> **THE TASK**
Repeat everything in the listing below. Keep each line exact.

> **DATA SUPPLIED**
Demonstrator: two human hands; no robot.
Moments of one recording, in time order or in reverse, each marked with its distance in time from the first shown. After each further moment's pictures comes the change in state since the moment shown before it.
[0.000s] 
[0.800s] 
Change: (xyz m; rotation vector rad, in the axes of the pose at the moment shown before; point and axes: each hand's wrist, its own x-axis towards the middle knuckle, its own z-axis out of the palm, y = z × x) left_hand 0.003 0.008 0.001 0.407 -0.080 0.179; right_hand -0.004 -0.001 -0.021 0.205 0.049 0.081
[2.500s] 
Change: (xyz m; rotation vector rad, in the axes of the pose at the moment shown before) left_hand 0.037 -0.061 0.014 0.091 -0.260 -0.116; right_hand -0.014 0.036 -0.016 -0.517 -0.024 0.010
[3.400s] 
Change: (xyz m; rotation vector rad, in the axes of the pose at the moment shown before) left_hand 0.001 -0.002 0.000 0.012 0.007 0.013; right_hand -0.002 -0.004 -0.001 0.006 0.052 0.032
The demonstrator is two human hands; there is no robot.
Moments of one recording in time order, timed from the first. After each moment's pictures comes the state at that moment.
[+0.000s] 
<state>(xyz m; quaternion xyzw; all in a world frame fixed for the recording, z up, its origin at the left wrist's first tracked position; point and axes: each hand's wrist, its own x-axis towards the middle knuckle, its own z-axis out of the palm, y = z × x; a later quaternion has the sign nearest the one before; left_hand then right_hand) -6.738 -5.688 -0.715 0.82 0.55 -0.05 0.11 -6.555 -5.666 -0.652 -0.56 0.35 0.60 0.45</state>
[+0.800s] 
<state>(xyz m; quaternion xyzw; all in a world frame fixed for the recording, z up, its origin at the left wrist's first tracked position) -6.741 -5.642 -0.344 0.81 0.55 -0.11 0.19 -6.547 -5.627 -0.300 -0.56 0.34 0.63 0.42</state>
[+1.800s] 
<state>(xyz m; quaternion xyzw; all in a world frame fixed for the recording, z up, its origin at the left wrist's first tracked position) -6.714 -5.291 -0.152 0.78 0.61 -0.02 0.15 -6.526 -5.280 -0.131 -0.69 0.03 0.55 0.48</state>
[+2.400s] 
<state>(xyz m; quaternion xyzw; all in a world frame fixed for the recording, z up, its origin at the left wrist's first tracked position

> **TASK SOLUTION**
Demonstrator: two human hands; no robot.
Moments of one recording, in time order or in reverse, each marked with its distance in time from the first shown. After each further moment's pictures comes the change in state since the moment shown before it.
[0.000s] 
[0.800s] 
Change: (xyz m; rotation vector rad, in the axes of the pose at the moment shown before; point and axes: each hand's wrist, its own x-axis towards the middle knuckle, its own z-axis out of the palm, y = z × x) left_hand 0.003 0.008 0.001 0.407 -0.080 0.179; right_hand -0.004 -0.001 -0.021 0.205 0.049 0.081
[2.500s] 
Change: (xyz m; rotation vector rad, in the axes of the pose at the moment shown before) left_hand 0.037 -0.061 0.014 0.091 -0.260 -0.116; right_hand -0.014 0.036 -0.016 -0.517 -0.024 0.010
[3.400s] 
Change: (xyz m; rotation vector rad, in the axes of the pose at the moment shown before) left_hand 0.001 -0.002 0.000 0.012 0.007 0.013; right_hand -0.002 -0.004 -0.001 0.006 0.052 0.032
The demonstrator is two human hands; there is no robot.
Moments of one recording in time order, timed from the first. After each moment's pictures comes the state at that moment.
[+0.000s] 
<state>(xyz m; quaternion xyzw; all in a world frame fixed for the recording, z up, its origin at the left wrist's first tracked position; point and axes: each hand's wrist, its own x-axis towards the middle knuckle, its own z-axis out of the palm, y = z × x; a later quaternion has the sign nearest the one before; left_hand then right_hand) -6.738 -5.688 -0.715 0.82 0.55 -0.05 0.11 -6.555 -5.666 -0.652 -0.56 0.35 0.60 0.45</state>
[+0.800s] 
<state>(xyz m; quaternion xyzw; all in a world frame fixed for the recording, z up, its origin at the left wrist's first tracked position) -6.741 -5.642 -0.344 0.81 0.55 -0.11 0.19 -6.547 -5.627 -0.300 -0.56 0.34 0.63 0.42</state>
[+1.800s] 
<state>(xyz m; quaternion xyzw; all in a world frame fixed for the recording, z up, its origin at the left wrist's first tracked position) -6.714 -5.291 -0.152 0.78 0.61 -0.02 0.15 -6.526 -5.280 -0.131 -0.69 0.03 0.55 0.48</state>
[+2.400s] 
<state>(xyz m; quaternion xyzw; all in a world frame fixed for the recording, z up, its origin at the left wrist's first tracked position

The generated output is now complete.